About this task
Take from the entries below the stretch from the line with "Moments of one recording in" through the line with "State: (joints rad", and return it exactly, leaving the pictures out.

======== Record extracts

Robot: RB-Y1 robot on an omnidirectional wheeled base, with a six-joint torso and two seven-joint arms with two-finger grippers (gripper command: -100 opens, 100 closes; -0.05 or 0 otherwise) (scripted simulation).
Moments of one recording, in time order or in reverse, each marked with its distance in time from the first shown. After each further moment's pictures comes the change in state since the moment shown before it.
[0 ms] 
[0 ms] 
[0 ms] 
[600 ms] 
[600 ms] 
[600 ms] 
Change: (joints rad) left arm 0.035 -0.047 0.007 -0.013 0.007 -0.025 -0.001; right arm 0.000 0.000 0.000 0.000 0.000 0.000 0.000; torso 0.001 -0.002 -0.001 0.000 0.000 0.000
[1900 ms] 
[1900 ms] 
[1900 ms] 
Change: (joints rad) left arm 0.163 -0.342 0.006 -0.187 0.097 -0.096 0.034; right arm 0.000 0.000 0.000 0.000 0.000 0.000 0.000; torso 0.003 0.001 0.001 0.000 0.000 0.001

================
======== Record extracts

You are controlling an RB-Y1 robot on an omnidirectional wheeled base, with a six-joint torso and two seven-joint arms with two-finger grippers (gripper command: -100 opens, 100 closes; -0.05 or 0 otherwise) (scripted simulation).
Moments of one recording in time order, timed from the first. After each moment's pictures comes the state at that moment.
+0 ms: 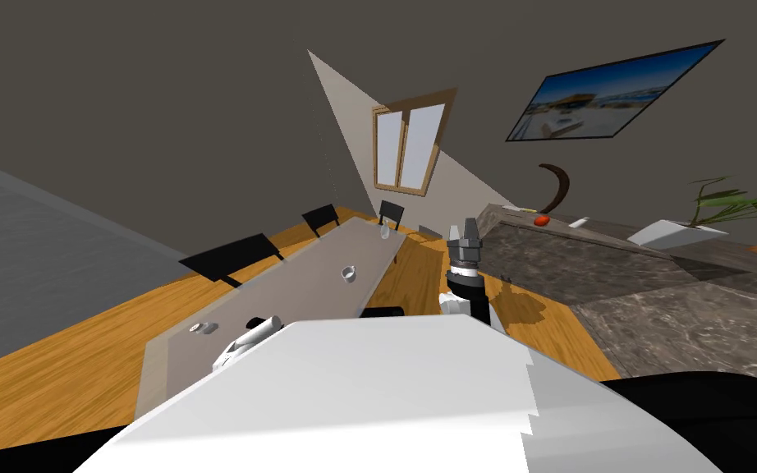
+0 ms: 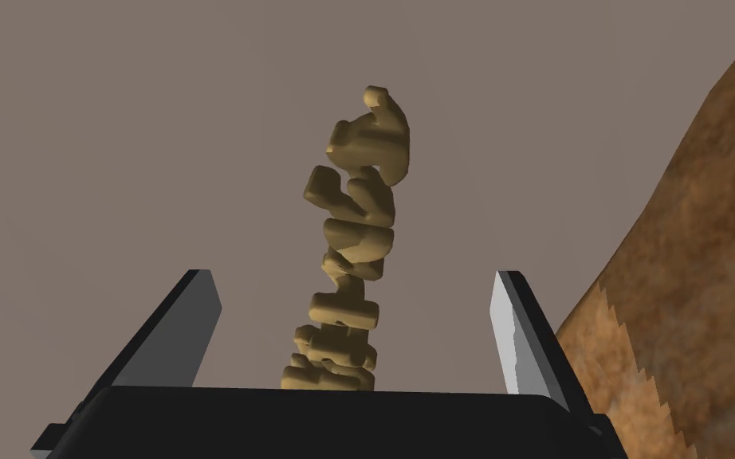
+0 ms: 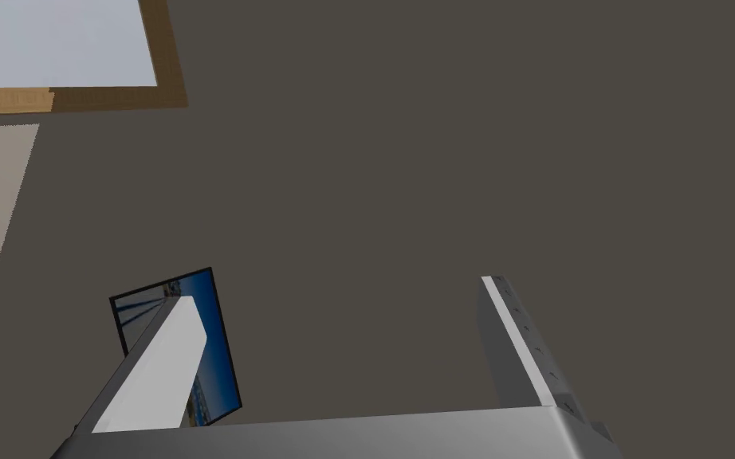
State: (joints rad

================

Your response
Moments of one recording in time order, timed from the first. After each moment's pictures comes the state at that moment.
+0 ms: 
+0 ms: 
+0 ms: 
State: (joints rad

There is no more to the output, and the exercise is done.